- _PROBLEM TO SOLVE_: Every entry below should be printed again exactly as it reads.

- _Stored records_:
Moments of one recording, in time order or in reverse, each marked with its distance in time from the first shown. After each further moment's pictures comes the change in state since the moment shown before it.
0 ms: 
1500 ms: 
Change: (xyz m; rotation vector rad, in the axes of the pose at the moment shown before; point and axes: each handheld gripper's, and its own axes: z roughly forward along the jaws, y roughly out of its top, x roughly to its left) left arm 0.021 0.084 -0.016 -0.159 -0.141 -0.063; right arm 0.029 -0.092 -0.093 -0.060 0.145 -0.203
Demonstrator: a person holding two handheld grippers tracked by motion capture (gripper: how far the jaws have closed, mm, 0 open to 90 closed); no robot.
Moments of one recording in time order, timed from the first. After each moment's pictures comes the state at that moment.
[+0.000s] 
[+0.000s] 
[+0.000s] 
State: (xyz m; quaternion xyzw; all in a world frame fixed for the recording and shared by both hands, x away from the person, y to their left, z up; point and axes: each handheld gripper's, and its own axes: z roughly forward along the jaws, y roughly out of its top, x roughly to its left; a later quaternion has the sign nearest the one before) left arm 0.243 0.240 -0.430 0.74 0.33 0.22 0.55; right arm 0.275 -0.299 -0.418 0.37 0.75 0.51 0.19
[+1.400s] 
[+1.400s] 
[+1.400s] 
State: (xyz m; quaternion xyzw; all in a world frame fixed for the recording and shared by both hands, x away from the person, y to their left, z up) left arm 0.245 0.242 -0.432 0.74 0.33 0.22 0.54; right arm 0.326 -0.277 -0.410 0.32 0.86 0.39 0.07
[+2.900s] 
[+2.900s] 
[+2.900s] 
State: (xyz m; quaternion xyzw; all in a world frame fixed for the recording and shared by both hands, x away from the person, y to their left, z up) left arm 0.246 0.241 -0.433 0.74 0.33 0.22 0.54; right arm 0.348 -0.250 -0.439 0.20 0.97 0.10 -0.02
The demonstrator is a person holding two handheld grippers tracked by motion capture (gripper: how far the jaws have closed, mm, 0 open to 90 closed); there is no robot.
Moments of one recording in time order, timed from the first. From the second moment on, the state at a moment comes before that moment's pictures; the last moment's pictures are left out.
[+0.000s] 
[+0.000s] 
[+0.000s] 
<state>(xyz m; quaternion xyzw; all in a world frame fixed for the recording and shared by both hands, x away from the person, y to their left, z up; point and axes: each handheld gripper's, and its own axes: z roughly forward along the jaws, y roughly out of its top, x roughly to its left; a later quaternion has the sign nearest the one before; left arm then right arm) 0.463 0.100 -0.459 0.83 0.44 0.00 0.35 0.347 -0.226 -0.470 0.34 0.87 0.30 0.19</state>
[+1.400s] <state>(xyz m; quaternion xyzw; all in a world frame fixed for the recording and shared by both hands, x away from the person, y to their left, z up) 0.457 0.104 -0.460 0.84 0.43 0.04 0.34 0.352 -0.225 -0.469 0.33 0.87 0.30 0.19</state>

- _EXERCISE SOLUTION_:
Moments of one recording, in time order or in reverse, each marked with its distance in time from the first shown. After each further moment's pictures comes the change in state since the moment shown before it.
0 ms: 
1500 ms: 
Change: (xyz m; rotation vector rad, in the axes of the pose at the moment shown before; point and axes: each handheld gripper's, and its own axes: z roughly forward along the jaws, y roughly out of its top, x roughly to its left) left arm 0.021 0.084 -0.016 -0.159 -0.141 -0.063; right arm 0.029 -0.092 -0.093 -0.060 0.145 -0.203
Demonstrator: a person holding two handheld grippers tracked by motion capture (gripper: how far the jaws have closed, mm, 0 open to 90 closed); no robot.
Moments of one recording in time order, timed from the first. After each moment's pictures comes the state at that moment.
[+0.000s] 
[+0.000s] 
[+0.000s] 
State: (xyz m; quaternion xyzw; all in a world frame fixed for the recording and shared by both hands, x away from the person, y to their left, z up; point and axes: each handheld gripper's, and its own axes: z roughly forward along the jaws, y roughly out of its top, x roughly to its left; a later quaternion has the sign nearest the one before) left arm 0.243 0.240 -0.430 0.74 0.33 0.22 0.55; right arm 0.275 -0.299 -0.418 0.37 0.75 0.51 0.19
[+1.400s] 
[+1.400s] 
[+1.400s] 
State: (xyz m; quaternion xyzw; all in a world frame fixed for the recording and shared by both hands, x away from the person, y to their left, z up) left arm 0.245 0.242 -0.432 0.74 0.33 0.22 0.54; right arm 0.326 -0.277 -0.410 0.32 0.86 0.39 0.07
[+2.900s] 
[+2.900s] 
[+2.900s] 
State: (xyz m; quaternion xyzw; all in a world frame fixed for the recording and shared by both hands, x away from the person, y to their left, z up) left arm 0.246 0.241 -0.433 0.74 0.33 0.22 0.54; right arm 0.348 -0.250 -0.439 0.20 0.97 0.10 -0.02
The demonstrator is a person holding two handheld grippers tracked by motion capture (gripper: how far the jaws have closed, mm, 0 open to 90 closed); there is no robot.
Moments of one recording in time order, timed from the first. From the second moment on, the state at a moment comes before that moment's pictures; the last moment's pictures are left out.
[+0.000s] 
[+0.000s] 
[+0.000s] 
<state>(xyz m; quaternion xyzw; all in a world frame fixed for the recording and shared by both hands, x away from the person, y to their left, z up; point and axes: each handheld gripper's, and its own axes: z roughly forward along the jaws, y roughly out of its top, x roughly to its left; a later quaternion has the sign nearest the one before; left arm then right arm) 0.463 0.100 -0.459 0.83 0.44 0.00 0.35 0.347 -0.226 -0.470 0.34 0.87 0.30 0.19</state>
[+1.400s] <state>(xyz m; quaternion xyzw; all in a world frame fixed for the recording and shared by both hands, x away from the person, y to their left, z up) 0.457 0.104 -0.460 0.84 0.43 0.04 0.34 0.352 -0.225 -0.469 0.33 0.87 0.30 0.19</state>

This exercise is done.